Card front
After matching Topps card-for-card in 1971, OPC stopped at #525 in 1972, more than 200 short of the full 787-count (!) American checklist. Canadian editors made one prominent change, adding a "deceased" note to #465, Gil Hodges, who passed away on April 2. (See details at Oh My O-Pee-Chee's article.)
Card backs include French translations of player bios, stats, and even cartoons, which Canadian law mandated on printed materials starting in 1970. This also taught English-speaking fans a whole pantheon of new phrases like grands chelems (grand slam) and fiche comme frappeur (batting record).
Card back
In Dec 2010, Baseball-Reference.com posted a fun article called "How many clicks to Babe Ruth?" (If you haven't seen their player stat pages before, each and every one features a Top 10 Similar Batters list, helping us understand how that guy performed relative to others, independent of year.) The "how many clicks" idea is like Six Degrees of Kevin Bacon for baseball: start with any player and follow Similarity Score links until you reach Babe Ruth. (Hank Aaron and other historic sluggers are one step away.)

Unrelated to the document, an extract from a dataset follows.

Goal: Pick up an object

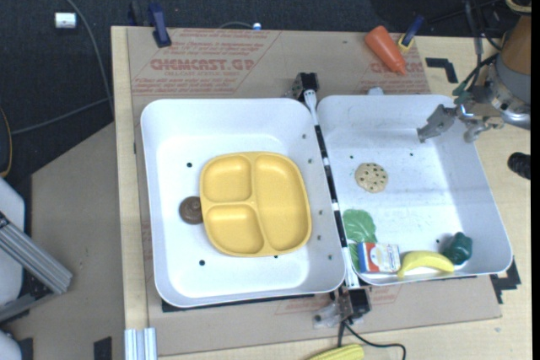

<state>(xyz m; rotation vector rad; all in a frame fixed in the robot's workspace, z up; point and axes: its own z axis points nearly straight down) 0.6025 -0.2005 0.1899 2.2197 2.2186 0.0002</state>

One B-R submitter said he's never failed in linking a player to Ruth, though it can take dozens of in-betweens. Unfortunately, medium-power, low-average catchers like Bateman seem to be their own world and it's tough to break out to other, higher-performing positions. (I reached the underrated 60s backstop John Romano quickly, but stalled out getting any closer.) Have you successfully linked a favorite player to the Babe?
Value: OPC printed far fewer cards than Topps, but non-star singles come relatively cheap at a dollar or two. Higher-grade superstars often cost more than American equivalents because they're both rarer and harder to find in nice shape. (OPC used cheaper, easily dinged card stock.)
Fakes / reprints: Haven't seen any OPC reprints in the marketplace.